**Your objective**: Whenever a line carries the word "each", pull it out of the entries.

**Stored entries**:
⁂

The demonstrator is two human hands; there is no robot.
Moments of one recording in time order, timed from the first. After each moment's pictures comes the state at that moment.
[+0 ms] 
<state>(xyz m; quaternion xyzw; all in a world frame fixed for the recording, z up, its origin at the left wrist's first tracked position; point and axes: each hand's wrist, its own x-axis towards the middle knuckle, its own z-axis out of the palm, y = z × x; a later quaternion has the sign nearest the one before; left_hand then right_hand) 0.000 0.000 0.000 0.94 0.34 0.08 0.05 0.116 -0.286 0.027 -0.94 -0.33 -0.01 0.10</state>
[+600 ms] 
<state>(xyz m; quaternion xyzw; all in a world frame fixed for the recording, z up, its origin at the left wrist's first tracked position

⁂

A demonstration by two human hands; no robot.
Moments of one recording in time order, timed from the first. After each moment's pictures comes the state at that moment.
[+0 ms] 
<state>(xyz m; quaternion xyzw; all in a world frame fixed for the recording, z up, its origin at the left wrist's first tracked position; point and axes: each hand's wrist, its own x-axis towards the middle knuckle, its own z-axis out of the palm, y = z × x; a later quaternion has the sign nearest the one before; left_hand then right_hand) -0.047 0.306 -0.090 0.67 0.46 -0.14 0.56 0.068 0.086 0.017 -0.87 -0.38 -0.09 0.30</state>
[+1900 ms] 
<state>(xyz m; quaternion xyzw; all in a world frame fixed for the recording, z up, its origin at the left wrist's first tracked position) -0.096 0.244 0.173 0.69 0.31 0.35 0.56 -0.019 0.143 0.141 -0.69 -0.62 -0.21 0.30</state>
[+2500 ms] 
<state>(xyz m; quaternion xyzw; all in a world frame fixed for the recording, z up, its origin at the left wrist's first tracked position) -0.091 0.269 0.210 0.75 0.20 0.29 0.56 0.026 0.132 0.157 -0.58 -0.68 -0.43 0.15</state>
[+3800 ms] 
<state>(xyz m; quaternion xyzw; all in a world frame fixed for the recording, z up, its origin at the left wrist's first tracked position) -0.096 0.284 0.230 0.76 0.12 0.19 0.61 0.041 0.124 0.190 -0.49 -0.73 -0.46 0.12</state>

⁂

**Your solution**:
Moments of one recording in time order, timed from the first. After each moment's pictures comes the state at that moment.
<state>(xyz m; quaternion xyzw; all in a world frame fixed for the recording, z up, its origin at the left wrist's first tracked position; point and axes: each hand's wrist, its own x-axis towards the middle knuckle, its own z-axis out of the palm, y = z × x; a later quaternion has the sign nearest the one before; left_hand then right_hand) 0.000 0.000 0.000 0.94 0.34 0.08 0.05 0.116 -0.286 0.027 -0.94 -0.33 -0.01 0.10</state>
Moments of one recording in time order, timed from the first. After each moment's pictures comes the state at that moment.
<state>(xyz m; quaternion xyzw; all in a world frame fixed for the recording, z up, its origin at the left wrist's first tracked position; point and axes: each hand's wrist, its own x-axis towards the middle knuckle, its own z-axis out of the palm, y = z × x; a later quaternion has the sign nearest the one before; left_hand then right_hand) -0.047 0.306 -0.090 0.67 0.46 -0.14 0.56 0.068 0.086 0.017 -0.87 -0.38 -0.09 0.30</state>

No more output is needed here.